Your goal: Word for word, restate the listing; omit the pictures.

Data provided:
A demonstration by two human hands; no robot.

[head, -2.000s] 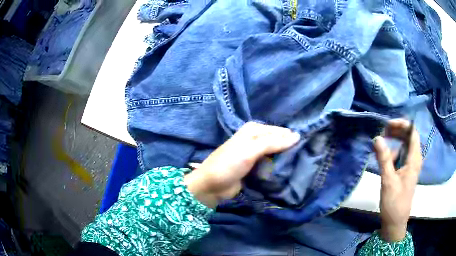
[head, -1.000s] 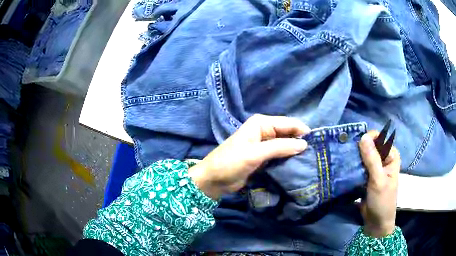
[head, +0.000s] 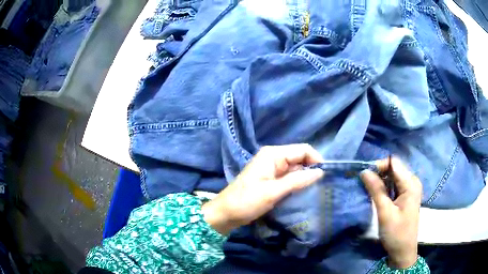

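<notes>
A faded blue denim garment (head: 299, 101) lies spread and rumpled on the white table. My left hand (head: 267, 184) pinches one end of a cuff (head: 345, 167) between thumb and fingers. My right hand (head: 396, 206) pinches the cuff's other end. The cuff's edge is stretched between both hands and faces up. Yellow double stitching shows blurred below it. A dark tip of the snips (head: 390, 163) shows at my right fingers; most of the tool is hidden by the hand.
The white table (head: 109, 115) has a rounded edge at the left and shows again at the lower right. A pale plastic tub (head: 80, 69) with denim stands at upper left. A blue bin (head: 124, 198) is below the table. Yellow marking (head: 72, 187) runs on the grey floor.
The cuff was turned from its inside to a flat face with a button, and now tilts edge-up and sits lower. The snips' two blades, clear before, are now mostly hidden.
</notes>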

Response below:
A demonstration by two human hands; no robot.

[head, -2.000s] 
[head, -1.000s] 
[head, +0.000s] 

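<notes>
A faded blue denim garment (head: 299, 101) lies spread and rumpled on the white table. My left hand (head: 267, 184) pinches one end of a cuff (head: 345, 167) between thumb and fingers. My right hand (head: 396, 206) pinches the cuff's other end. The cuff's edge is stretched between both hands and faces up. Yellow double stitching shows blurred below it. A dark tip of the snips (head: 390, 163) shows at my right fingers; most of the tool is hidden by the hand.
The white table (head: 109, 115) has a rounded edge at the left and shows again at the lower right. A pale plastic tub (head: 80, 69) with denim stands at upper left. A blue bin (head: 124, 198) is below the table. Yellow marking (head: 72, 187) runs on the grey floor.
The cuff was turned from its inside to a flat face with a button, and now tilts edge-up and sits lower. The snips' two blades, clear before, are now mostly hidden.
</notes>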

The full answer has been given.